- [Task prompt]: Reproduce the listing exactly and skip over any pictures.

- [Given material]:
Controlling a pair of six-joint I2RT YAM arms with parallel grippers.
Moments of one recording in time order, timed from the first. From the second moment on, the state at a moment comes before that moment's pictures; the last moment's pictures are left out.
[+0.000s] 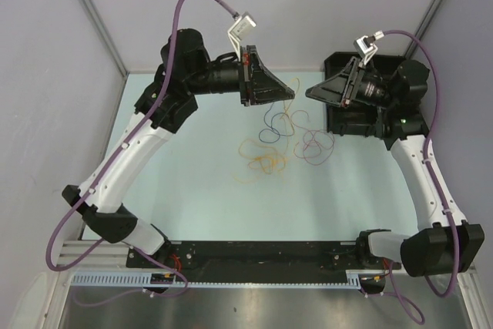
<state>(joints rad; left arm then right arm) -0.71 1.51 1.94 -0.39 0.80 -0.52 0.09 1.22 1.26 0.09 -1.13 1.00</state>
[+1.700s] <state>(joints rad) -0.65 1.53 1.81 -0.13 0.95 -0.86 0.17 1.35 1.45 0.71 -1.28 1.45</state>
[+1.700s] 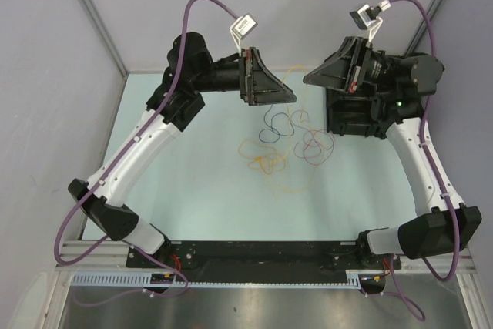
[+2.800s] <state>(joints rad) -0.52 1.14 1.41 -0.37 0.63 -0.62 -0.18 1.55 2.05 -0.38 -0.82 0.66</state>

- [Task answer]:
Controlling a pair of six-joint I2RT YAM arms with parallel grippers.
Moments of one recording in time order, timed from the first. From the second moment on, the state at a moment comes before that moment's pictures; the last moment's pictures are left out.
[+0.000s] 
<state>(joints rad; left arm then right arm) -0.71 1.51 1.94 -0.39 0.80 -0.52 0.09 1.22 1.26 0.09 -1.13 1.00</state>
[+1.700s] <state>(joints rad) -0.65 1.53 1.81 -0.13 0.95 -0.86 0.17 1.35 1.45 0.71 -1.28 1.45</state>
[+1.700s] 
[+2.800s] <state>(joints rad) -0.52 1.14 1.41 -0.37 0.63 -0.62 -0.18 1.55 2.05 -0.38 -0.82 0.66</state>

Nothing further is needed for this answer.